§ INSTRUCTIONS FOR THE TASK:
Below are some records. Say how many of their lines include the string "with", giving only the number.

START DATA PROVIDED

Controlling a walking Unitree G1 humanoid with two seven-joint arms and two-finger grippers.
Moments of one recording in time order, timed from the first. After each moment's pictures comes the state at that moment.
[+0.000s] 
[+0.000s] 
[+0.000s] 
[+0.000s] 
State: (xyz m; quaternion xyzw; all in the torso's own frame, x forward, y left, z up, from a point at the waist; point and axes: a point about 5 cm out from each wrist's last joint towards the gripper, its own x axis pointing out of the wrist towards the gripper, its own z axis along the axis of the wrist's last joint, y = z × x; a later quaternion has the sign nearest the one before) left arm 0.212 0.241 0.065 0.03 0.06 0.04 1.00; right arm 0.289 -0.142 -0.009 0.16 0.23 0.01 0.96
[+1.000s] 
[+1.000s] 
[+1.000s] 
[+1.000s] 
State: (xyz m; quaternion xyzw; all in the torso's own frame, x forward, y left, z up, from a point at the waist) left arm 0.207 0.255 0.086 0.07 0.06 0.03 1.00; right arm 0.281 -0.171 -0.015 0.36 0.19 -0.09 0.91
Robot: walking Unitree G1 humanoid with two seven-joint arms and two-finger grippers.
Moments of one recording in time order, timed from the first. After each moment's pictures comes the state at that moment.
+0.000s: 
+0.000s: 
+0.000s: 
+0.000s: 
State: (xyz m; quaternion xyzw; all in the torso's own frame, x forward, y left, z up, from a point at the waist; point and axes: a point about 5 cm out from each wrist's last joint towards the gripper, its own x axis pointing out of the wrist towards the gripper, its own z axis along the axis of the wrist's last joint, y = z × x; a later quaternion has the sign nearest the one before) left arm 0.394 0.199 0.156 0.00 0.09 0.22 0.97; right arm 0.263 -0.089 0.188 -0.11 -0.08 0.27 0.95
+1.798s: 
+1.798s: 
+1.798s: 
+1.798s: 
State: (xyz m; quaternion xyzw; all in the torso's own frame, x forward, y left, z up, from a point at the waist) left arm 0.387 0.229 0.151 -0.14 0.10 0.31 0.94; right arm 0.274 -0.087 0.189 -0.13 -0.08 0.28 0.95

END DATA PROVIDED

§ OUTPUT FOR THIS TASK:
2